Hura, još živimo
The novel follows the life of Jakob Formann from 1946 to 1976: from a poor returnee from the war, through business ups and downs, love, marriages and scandals, to becoming one of the richest and most famous people in Germany.
Hurrah, we still live (1978) is one of the most popular novels by Johann Maria Simmel (1924–2009), an Austrian bestselling author known for his mixture of suspense, erotica, social satire and pacifism. This is a great family and social saga that follows three decades of post-war Germany through the life of the protagonist Jakob Formann.

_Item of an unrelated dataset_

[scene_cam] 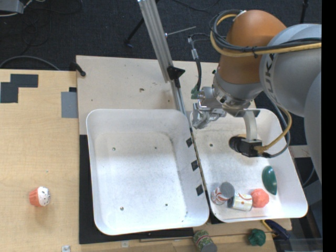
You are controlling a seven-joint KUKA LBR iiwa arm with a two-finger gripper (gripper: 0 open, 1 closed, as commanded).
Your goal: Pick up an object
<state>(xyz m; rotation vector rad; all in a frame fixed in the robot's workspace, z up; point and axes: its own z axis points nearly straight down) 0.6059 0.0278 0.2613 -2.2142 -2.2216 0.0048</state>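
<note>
Wooden and pale, the counter [31, 140] carries two white bins side by side, with dark floor and cables behind it. From the right the big grey and orange arm [262, 51] reaches in. Its claw [201, 117] hangs over the top left corner of the right bin [286, 140], close to the wall between the bins. I cannot tell if the claw is apart or together.

Well below the claw, at the near end of the right bin, lies a small pile: a grey round thing [227, 189], a little white can [241, 201], a red ball [260, 197] and a dark green piece [269, 178]. No words can be read. The left bin [100, 125] sits beside it. A small orange and white toy [40, 197] lies far left on the counter.
</note>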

Jakob returns from the war in 1946 poor, hungry and broken, but full of vitality and cynicism. He starts from scratch: he works illegally, engages in smuggling, enters into construction, advertising and media businesses. Thanks to cunning, charm and ruthlessness, he becomes a magnate - the owner of large companies, newspapers, TV companies. The novel depicts the German "economic miracle" (Wirtschaftswunder): a rapid rise from the ashes, but also moral compromises, corruption, suppression of the Nazi past and consumer hedonism.
Jakob's private life is turbulent: multiple marriages, mistresses, children, scandals. He is charismatic, restless, obsessed with sex and power, but also deeply unhappy - he carries the trauma of war, a guilty conscience and a sense of emptiness despite his wealth. Simmel uses Jakob's memories, dialogues and introspections to present a wider context: the reconstruction, the student riots of 1968, the Baader-Meinhof terrorism, changes in social morality.
The style is typical of Simmel: short chapters, a dynamic rhythm, lots of dialogue, eroticism and humor (often black). The novel is optimistic in its title ("Hurray, we still live!"), but critical of a society that has forgotten the lessons of war and lives in the illusion of prosperity.